* [WHAT TO WORK ON]
The expected output is each line below containing "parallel", copied in full.
──────── RECORDS SUPPLIED ────────
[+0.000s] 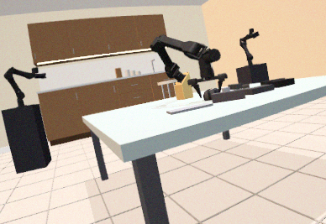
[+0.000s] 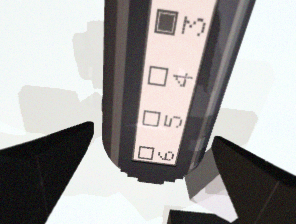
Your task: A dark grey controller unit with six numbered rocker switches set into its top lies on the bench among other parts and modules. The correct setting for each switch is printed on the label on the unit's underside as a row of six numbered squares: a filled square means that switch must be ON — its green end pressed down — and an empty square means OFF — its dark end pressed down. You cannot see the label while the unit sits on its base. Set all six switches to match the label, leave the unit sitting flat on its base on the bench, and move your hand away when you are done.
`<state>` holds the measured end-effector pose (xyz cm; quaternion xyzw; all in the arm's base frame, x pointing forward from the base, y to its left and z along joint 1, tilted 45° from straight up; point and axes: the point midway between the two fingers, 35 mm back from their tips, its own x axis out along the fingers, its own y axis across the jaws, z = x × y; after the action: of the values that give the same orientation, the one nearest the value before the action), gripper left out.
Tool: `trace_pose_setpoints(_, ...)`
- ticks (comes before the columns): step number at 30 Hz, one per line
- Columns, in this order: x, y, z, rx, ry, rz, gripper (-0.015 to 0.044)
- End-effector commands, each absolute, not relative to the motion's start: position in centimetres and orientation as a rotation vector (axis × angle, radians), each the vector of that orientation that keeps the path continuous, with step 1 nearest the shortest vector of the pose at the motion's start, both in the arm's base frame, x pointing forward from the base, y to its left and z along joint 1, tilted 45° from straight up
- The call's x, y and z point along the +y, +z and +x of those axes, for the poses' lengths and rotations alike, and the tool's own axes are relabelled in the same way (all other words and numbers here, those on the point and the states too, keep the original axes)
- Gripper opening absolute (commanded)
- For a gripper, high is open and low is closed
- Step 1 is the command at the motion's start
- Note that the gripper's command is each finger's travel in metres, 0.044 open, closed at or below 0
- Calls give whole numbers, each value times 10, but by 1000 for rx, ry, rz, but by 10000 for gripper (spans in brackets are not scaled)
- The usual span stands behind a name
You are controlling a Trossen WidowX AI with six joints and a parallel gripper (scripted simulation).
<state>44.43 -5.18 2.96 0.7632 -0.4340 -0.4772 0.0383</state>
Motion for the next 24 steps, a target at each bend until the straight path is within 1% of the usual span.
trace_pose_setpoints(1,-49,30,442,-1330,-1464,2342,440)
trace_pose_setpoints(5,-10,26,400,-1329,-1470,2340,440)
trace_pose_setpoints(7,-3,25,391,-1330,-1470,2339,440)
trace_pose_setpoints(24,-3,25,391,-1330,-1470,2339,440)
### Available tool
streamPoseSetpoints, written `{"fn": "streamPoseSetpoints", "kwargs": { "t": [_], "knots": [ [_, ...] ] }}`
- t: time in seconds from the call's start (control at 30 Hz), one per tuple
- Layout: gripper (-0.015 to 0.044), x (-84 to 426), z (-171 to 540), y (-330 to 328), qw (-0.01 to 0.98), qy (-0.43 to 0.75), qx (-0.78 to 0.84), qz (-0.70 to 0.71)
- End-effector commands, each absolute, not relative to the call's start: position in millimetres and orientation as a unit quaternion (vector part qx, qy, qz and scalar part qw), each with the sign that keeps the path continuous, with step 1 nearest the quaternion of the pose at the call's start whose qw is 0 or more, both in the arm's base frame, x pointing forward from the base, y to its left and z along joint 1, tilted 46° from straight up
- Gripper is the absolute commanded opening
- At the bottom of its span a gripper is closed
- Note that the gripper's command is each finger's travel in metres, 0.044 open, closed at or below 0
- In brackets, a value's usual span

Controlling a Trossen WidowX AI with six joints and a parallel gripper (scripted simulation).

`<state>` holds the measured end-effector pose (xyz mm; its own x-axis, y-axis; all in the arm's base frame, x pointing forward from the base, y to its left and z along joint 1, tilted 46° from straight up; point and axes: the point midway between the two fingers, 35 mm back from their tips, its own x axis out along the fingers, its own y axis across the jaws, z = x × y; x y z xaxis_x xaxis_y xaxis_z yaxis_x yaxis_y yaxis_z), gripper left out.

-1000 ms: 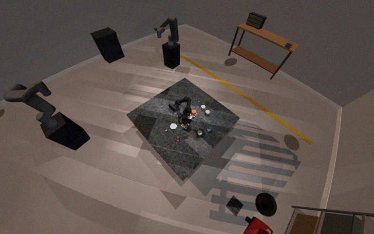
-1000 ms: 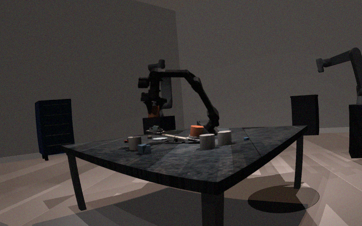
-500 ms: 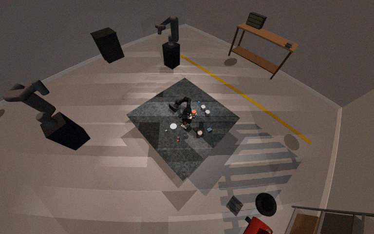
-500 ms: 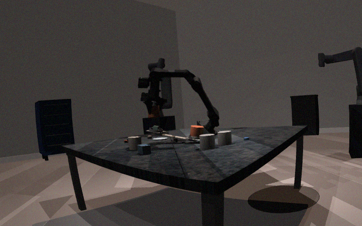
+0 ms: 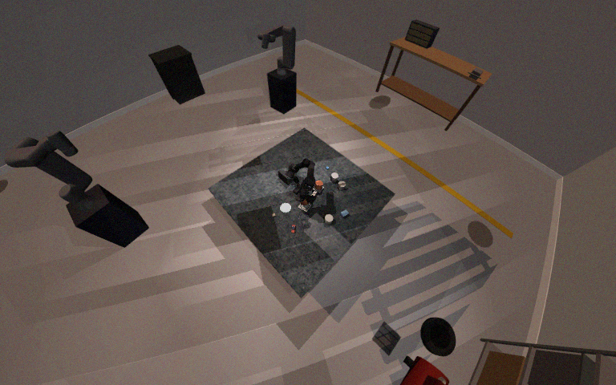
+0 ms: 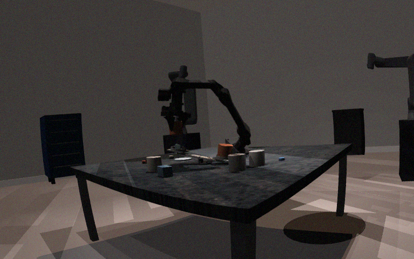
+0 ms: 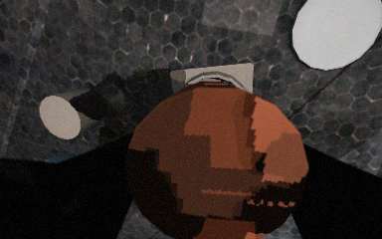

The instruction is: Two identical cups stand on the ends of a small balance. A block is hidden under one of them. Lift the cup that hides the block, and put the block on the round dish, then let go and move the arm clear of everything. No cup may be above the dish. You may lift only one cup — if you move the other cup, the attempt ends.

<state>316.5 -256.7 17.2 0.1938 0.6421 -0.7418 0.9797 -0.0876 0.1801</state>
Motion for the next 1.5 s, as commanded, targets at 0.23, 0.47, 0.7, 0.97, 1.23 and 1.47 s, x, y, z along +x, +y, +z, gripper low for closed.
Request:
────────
* [WRITTEN RESPONSE]
You are controlling a Trossen WidowX AI with six joints and a parallel gripper (scripted simulation).
Controlling a Trossen WidowX AI with six joints and a parallel gripper (scripted simulation).

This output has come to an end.